=== What needs to be done ===
What you submit must be an exact copy of the listing below, with no images in it.
+++++
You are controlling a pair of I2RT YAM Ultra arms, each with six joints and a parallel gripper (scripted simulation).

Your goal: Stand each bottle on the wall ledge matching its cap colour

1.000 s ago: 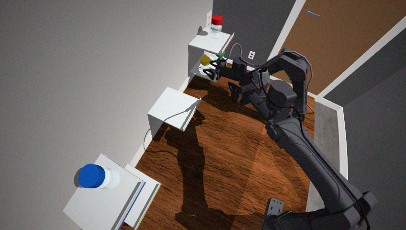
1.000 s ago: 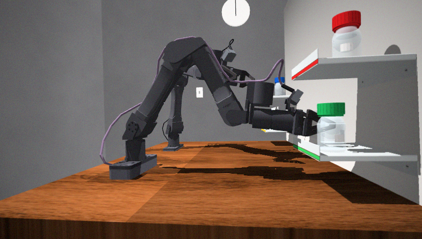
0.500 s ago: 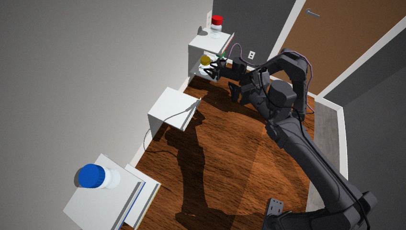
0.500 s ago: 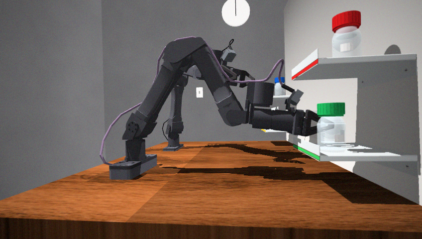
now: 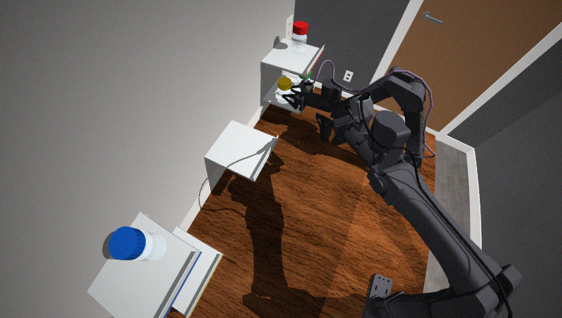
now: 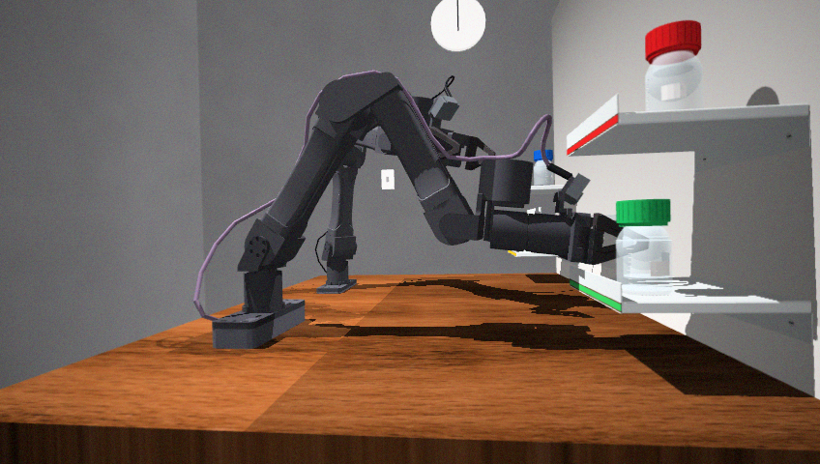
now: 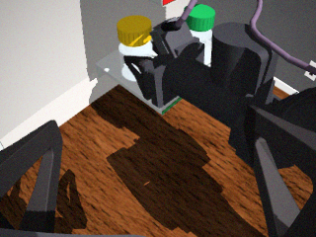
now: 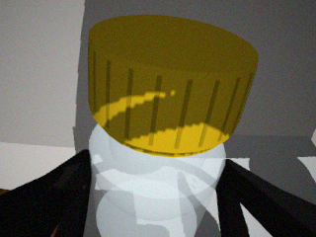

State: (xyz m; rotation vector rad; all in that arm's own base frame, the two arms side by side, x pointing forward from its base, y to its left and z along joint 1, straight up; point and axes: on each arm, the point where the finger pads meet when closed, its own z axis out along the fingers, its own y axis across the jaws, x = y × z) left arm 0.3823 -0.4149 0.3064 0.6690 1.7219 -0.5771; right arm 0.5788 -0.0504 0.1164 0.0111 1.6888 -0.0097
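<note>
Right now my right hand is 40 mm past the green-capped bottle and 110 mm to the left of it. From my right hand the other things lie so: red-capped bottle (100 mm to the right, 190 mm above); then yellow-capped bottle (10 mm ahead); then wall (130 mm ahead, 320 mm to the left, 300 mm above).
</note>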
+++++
=== Exercise answer ===
You are controlling a pair of I2RT YAM Ultra arms, each with six joints and a parallel gripper (scripted simulation).

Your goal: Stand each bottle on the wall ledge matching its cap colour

1.000 s ago: 
1.000 s ago: 
0.500 s ago: 
0.500 s ago: 
now: 
now: 
now: 
now: 

State: (xyz m; rotation vector rad; all in that arm's own base frame, the two arms side by side, x pointing forward from its base, y to its left and z along joint 1, straight up; point and axes: on each arm, the point where the finger pads meet when closed, its own z axis out along the fingers, its own y axis across the jaws, x = y × z) left arm 0.3823 -0.4149 0.3064 0.6690 1.7219 -0.5771; right arm 0.5788 -0.0504 0.1164 0.0111 1.6888 -0.0097
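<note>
Right now my right hand is 40 mm past the green-capped bottle and 110 mm to the left of it. From my right hand the other things lie so: red-capped bottle (100 mm to the right, 190 mm above); then yellow-capped bottle (10 mm ahead); then wall (130 mm ahead, 320 mm to the left, 300 mm above).
</note>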

Work on the exercise is finished.